Incidence of respiratory infections in children on HAART vs. pre-HAART
OI category |
Post-HAART73 |
Pre-HAART74 |
|
IR per 100 Child yrs |
95%CI |
IR per 100
Child yrs |
95%CI |
Bacterial pneumonia |
2.2 |
1.8-2.6 |
11.1 |
10.3-12.0 |
Bacteraemia |
0.4 |
0.2-0.5 |
3.3 |
2.9-3.8 |
Dissem. Myco av./ MOTT |
0.1 |
0.1-0.3 |
1.8 |
1.5-2.1 |
PCP |
0.1 |
0.04-0.2 |
1.3 |
1.1-1.6 |
Universal access to immunisation
“Vaccines against the two leading bacterial causes of child pneumonia deaths, Haemophilus influenzae type b (Hib) and Streptococcus pneumoniae (pneumococcus), can further improve child survival by preventing about 1,075,000 child deaths per year,” Madhi et al wrote in a review of the vaccines in the recent WHO Bulletin.75
Although the vaccines are less effective in children with HIV not on ART (65% and 54%, respectively), compared with children without HIV (83% and 90%, respectively), “because of a 20–40 times increased risk of illness from these bacteria, HIV-infected children still derive a significant protective effect and the absolute burden of invasive disease and pneumonia prevented by the vaccines exceeds that of HIV non-infected children”
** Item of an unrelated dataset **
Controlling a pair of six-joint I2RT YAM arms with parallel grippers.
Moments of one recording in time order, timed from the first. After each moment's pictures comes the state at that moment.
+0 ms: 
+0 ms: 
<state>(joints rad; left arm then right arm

Newer conjugate vaccines may offer even broader protection — though they will be more expensive.
HIV funding partners might want to consider helping out, because making certain that all children are vaccinated is in the best interest of children (and adults) with HIV since the reduction in infectious bacterial illness could improve herd immunity, as discussed previously.
Addressing other risk factors of pneumonia
A number of other factors also increase the risk of pneumonia in children.
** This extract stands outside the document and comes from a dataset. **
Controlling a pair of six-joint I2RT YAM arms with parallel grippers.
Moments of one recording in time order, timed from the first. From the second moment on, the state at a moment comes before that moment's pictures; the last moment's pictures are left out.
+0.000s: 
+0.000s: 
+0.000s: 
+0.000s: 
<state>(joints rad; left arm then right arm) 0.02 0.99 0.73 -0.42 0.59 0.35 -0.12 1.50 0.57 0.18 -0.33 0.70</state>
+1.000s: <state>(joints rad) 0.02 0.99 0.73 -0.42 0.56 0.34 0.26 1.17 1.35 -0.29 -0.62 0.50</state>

“Environmental factors, such as living in crowded homes and exposure to parental smoking or indoor air pollution, may also have a role to play in increasing children’s susceptibility to pneumonia and its severe consequences,” according to the Pneumonia, Forgotten Killer of Children report. In fact, a recent randomised controlled trial in Guatemala reported that decreasing indoor air pollution by installing stoves with a chimney achieved a marked reduction in cases of severe pneumonia.76
Lack of exclusive breastfeeding and poor nutrition are risk factors for pneumonia, and there is evidence that providing zinc in settings where zinc deficiency is common may reduce the risk of pneumonia.77
Handwashing and hygiene in the home may be particularly important where people are living with HIV.78
Infection control continues to be neglected in healthcare facility settings, leading to the spread of pneumonia and potentially polymicrobial mixes in hospitalised children with HIV. (An upcoming HATIP will investigate how hospitals in resource-limited settings are unsafe.)